**Exercise instructions**
Copying task for the records below: reproduce each one exactly and drop the pictures.
Supplied data START
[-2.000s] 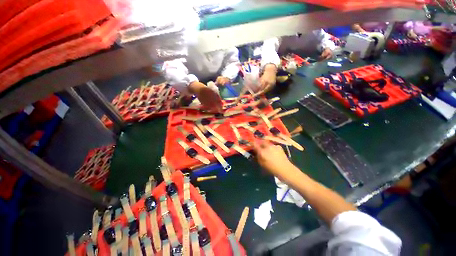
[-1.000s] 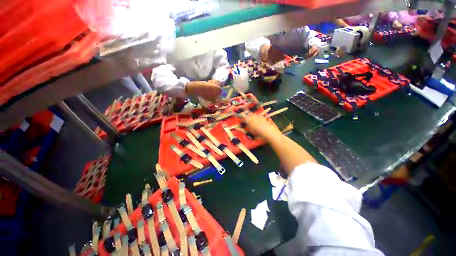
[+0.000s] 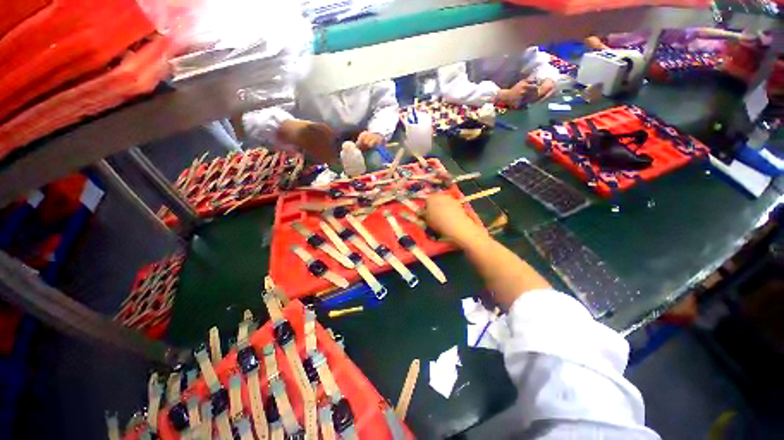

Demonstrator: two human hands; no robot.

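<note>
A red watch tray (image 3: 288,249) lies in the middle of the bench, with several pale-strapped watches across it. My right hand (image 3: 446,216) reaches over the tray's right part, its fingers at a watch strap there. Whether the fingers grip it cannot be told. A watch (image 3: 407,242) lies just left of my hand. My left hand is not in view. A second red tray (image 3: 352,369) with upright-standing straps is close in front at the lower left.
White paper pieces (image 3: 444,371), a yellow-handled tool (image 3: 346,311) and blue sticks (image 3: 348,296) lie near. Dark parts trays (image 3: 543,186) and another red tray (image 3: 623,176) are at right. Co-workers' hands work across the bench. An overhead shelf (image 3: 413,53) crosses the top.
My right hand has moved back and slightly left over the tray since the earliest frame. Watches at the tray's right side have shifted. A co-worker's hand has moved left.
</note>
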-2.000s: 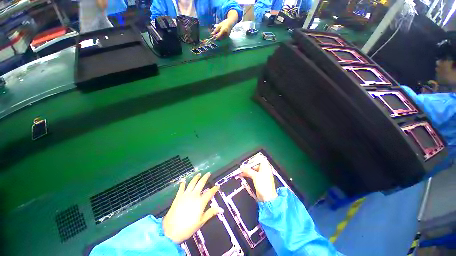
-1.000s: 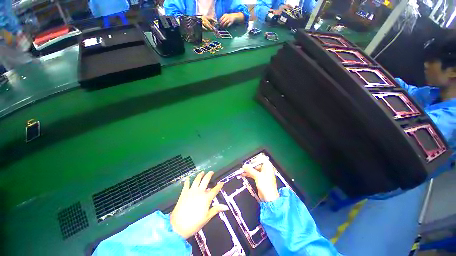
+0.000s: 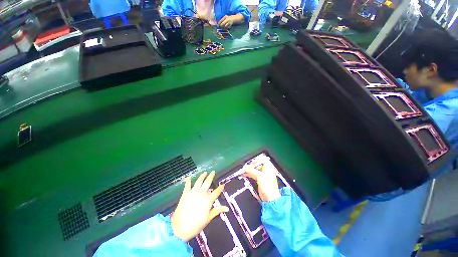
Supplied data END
**Your solution**
[-2.000s] 
[-1.000s] 
[+0.000s] 

Demonstrator: two human hands; no robot.

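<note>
A red watch tray (image 3: 288,249) lies in the middle of the bench, with several pale-strapped watches across it. My right hand (image 3: 446,216) reaches over the tray's right part, its fingers at a watch strap there. Whether the fingers grip it cannot be told. A watch (image 3: 407,242) lies just left of my hand. My left hand is not in view. A second red tray (image 3: 352,369) with upright-standing straps is close in front at the lower left.
White paper pieces (image 3: 444,371), a yellow-handled tool (image 3: 346,311) and blue sticks (image 3: 348,296) lie near. Dark parts trays (image 3: 543,186) and another red tray (image 3: 623,176) are at right. Co-workers' hands work across the bench. An overhead shelf (image 3: 413,53) crosses the top.
My right hand has moved back and slightly left over the tray since the earliest frame. Watches at the tray's right side have shifted. A co-worker's hand has moved left.
</note>
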-2.000s: 
-1.000s: 
+0.000s: 

No further response is required.